#### PROBLEM DESCRIPTION:
Each entry below needs to be retyped exactly as given.

Records contained in a dataset:
———
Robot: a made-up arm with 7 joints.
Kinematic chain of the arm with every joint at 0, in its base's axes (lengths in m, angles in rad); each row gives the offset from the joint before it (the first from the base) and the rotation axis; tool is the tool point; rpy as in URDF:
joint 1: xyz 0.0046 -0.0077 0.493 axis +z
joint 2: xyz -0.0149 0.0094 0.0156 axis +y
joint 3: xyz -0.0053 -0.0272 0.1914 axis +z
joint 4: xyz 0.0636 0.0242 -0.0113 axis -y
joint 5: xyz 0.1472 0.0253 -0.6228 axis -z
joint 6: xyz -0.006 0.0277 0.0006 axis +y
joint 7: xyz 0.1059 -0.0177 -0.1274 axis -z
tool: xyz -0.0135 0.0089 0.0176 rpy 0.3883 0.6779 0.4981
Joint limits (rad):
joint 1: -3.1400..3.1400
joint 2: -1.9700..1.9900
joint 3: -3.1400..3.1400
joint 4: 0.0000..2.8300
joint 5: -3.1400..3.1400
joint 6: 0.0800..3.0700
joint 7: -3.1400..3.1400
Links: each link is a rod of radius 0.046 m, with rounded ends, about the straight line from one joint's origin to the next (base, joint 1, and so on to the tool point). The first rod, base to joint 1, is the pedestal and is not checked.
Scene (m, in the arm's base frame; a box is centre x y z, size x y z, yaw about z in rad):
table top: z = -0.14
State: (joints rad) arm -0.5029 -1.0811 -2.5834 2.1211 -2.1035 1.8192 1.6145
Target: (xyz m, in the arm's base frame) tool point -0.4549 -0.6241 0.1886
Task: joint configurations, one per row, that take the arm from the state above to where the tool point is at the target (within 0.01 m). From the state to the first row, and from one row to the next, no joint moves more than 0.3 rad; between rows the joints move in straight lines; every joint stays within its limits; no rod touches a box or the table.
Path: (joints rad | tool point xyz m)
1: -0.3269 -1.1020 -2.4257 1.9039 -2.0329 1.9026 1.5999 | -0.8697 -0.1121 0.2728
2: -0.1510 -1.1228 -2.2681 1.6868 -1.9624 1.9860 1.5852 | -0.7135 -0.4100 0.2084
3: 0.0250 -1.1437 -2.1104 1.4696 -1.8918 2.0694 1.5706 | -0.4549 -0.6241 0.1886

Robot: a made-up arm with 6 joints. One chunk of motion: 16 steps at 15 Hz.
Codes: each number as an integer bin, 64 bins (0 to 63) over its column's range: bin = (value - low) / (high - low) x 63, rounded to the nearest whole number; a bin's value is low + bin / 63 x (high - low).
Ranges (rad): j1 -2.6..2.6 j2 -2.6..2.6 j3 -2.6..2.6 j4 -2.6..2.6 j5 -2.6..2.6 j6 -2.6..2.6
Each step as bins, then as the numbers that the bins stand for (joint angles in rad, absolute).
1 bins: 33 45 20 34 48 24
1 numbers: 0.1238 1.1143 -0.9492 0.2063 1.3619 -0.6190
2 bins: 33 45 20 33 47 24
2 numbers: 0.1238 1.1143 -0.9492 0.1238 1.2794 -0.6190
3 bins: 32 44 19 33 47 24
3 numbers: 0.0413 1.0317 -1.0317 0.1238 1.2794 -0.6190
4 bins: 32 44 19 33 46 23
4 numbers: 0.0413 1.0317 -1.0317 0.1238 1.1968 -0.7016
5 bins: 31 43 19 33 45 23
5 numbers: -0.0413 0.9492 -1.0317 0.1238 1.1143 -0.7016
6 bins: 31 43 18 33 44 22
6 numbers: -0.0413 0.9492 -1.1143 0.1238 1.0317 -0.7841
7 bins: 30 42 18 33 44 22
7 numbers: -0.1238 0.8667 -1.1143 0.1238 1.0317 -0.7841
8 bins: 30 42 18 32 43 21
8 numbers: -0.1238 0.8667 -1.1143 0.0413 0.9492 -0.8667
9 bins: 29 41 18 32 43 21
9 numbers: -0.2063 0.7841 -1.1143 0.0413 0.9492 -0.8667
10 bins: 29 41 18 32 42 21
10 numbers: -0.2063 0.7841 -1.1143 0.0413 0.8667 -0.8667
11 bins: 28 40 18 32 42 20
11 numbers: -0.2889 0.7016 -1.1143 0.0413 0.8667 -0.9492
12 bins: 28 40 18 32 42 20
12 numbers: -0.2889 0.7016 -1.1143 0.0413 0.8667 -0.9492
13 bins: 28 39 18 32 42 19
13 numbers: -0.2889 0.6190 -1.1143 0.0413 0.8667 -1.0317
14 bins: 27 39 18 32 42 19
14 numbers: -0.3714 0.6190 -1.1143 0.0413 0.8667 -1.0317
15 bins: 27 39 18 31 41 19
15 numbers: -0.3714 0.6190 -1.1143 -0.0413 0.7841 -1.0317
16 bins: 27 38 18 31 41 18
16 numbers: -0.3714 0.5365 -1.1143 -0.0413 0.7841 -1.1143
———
#### FINISHED EXERCISE:
Robot: a made-up arm with 7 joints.
Kinematic chain of the arm with every joint at 0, in its base's axes (lengths in m, angles in rad); each row gives the offset from the joint before it (the first from the base) and the rotation axis; tool is the tool point; rpy as in URDF:
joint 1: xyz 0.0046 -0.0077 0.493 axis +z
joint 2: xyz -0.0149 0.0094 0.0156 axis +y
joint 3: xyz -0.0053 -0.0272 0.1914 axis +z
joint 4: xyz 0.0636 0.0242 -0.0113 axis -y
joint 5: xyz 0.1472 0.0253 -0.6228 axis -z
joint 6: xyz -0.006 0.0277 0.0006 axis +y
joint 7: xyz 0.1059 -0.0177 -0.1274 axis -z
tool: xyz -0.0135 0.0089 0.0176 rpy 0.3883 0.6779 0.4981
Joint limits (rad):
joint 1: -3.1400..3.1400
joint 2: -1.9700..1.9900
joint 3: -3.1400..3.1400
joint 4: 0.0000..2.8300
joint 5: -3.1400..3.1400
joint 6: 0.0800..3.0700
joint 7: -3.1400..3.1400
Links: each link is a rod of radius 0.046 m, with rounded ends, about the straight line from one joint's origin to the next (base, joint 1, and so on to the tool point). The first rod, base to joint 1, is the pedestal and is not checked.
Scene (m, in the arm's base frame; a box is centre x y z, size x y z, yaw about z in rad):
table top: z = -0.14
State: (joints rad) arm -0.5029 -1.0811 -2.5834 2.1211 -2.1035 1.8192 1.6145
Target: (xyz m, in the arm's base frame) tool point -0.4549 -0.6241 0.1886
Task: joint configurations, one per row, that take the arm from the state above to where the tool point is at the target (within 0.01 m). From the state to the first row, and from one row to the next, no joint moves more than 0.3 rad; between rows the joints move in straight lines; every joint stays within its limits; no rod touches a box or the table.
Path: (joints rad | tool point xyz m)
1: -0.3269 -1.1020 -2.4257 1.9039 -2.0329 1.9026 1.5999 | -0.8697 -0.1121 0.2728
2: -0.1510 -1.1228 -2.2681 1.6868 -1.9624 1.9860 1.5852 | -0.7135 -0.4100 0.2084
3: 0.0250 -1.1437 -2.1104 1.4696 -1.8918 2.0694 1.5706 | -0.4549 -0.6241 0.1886

Robot: a made-up arm with 6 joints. One chunk of motion: 16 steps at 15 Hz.
Codes: each number as an integer bin, 64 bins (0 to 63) over its column's range: bin = (value - low) / (high - low) x 63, rounded to the nearest whole number; a bin's value is low + bin / 63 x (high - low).
Ranges (rad): j1 -2.6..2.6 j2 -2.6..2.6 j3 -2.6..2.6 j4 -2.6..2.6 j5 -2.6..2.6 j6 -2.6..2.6
Each step as bins, then as the numbers that the bins stand for (joint angles in rad, absolute).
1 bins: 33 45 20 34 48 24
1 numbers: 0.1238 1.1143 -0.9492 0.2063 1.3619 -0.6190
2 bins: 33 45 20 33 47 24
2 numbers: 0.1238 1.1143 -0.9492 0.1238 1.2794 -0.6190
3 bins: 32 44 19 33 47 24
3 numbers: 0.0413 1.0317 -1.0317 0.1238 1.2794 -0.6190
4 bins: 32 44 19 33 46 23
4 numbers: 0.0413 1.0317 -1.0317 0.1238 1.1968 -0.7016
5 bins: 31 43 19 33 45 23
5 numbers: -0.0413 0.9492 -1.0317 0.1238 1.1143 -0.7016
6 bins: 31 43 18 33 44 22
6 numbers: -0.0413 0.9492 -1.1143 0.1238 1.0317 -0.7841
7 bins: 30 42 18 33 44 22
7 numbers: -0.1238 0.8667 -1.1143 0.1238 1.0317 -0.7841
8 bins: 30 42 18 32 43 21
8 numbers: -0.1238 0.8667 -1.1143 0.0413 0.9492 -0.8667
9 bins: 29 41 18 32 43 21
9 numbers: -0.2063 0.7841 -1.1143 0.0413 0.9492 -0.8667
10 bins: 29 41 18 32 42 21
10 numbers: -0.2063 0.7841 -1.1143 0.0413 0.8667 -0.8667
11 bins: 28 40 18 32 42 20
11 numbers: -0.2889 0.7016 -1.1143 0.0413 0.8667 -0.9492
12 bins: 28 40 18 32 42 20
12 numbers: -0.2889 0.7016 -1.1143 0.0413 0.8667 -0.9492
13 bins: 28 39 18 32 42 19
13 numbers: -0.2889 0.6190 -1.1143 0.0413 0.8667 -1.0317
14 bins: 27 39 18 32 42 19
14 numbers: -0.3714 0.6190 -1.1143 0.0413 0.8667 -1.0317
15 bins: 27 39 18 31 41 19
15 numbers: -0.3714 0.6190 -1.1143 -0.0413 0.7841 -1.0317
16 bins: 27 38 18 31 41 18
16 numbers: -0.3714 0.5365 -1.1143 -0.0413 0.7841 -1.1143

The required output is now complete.